[TRY IT] For the data below, report how many lines contain the string "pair" and write nothing more.

[INPUT DATA]
■ ■ ■

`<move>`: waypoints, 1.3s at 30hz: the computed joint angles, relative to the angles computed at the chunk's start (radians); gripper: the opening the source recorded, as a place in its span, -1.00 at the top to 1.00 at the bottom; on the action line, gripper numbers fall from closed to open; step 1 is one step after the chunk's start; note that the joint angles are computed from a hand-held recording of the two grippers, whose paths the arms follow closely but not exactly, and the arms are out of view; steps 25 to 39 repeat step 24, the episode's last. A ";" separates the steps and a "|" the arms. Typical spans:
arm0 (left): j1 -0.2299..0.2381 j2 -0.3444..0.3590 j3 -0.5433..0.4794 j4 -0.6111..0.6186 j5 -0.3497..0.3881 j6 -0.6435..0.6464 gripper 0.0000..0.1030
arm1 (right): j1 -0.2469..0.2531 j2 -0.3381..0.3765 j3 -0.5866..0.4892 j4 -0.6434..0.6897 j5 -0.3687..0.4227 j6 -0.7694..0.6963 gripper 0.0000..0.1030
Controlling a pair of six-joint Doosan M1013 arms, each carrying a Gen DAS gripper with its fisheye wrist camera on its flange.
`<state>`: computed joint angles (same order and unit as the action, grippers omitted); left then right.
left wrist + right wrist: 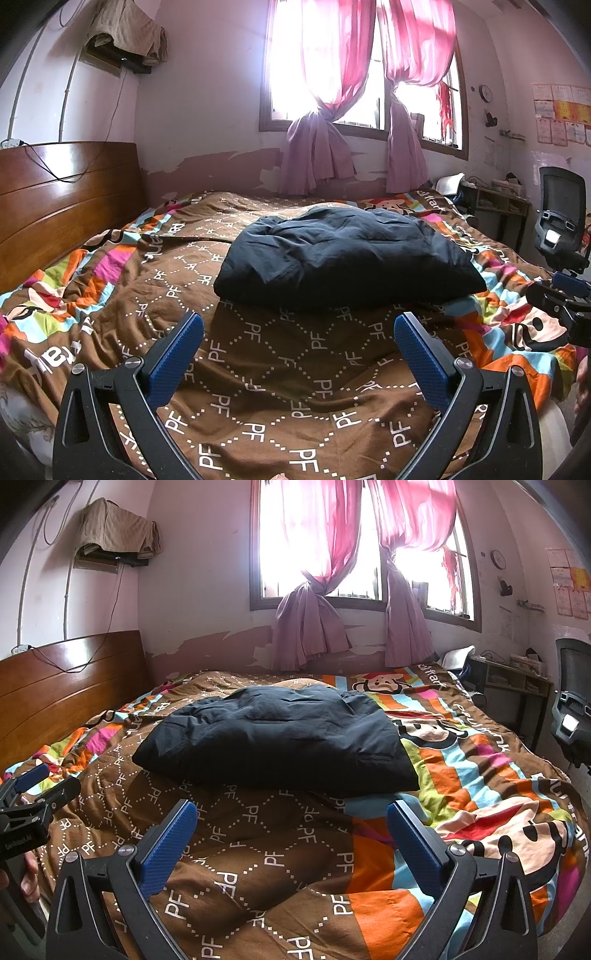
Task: Fold large clothes
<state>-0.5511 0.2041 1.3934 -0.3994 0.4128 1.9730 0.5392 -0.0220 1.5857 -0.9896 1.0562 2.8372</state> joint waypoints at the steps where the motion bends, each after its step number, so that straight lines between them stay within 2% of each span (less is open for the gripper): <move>1: -0.001 -0.001 0.000 -0.001 0.003 0.000 -0.97 | 0.001 0.000 0.000 0.000 0.000 0.000 -1.00; 4: -0.009 -0.004 0.001 0.038 0.006 -0.037 -0.97 | 0.001 0.001 0.000 -0.001 0.000 0.000 -1.00; 7: -0.024 -0.006 0.001 0.162 -0.003 -0.153 -0.97 | 0.001 0.001 -0.001 -0.001 0.001 -0.001 -1.00; 11: -0.030 -0.006 0.002 0.185 0.002 -0.174 -0.97 | 0.001 0.000 0.001 -0.005 -0.001 0.001 -1.00; 39: -0.031 -0.006 0.010 0.210 -0.015 -0.192 -0.97 | -0.004 -0.004 0.005 0.004 -0.003 -0.009 -1.00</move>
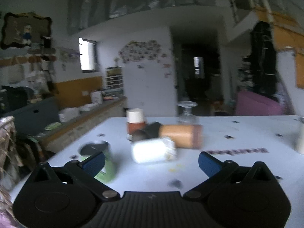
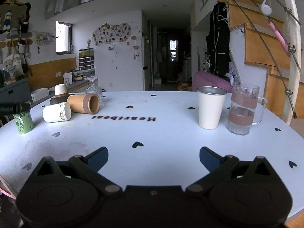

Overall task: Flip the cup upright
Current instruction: 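Move the left gripper to the upside-down green tin can and close on it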

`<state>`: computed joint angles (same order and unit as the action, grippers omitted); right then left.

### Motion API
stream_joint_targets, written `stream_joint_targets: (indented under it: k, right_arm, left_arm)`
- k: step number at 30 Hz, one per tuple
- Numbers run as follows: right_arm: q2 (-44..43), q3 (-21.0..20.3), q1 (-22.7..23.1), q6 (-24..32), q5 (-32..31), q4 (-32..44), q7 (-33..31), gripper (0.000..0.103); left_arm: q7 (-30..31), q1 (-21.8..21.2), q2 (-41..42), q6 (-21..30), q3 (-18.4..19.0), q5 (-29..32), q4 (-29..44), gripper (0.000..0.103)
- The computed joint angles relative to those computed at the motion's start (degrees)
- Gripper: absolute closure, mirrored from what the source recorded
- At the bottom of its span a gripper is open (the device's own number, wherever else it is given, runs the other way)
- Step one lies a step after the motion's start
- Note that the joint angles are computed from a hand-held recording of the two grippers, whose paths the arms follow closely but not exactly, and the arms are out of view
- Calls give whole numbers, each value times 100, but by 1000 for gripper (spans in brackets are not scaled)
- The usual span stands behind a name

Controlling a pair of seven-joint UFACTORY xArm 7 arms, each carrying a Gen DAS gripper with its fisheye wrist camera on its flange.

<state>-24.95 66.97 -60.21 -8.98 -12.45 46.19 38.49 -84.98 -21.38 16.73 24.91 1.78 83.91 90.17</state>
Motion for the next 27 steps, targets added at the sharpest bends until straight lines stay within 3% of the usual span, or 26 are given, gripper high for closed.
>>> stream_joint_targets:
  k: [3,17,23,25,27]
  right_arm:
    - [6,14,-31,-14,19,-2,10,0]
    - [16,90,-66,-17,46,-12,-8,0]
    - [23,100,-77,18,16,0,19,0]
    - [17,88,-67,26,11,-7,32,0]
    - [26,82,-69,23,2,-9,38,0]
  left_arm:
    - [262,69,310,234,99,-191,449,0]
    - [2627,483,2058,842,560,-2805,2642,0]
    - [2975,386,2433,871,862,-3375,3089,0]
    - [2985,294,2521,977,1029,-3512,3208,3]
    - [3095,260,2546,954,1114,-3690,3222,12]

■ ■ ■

[WRITTEN RESPONSE] 2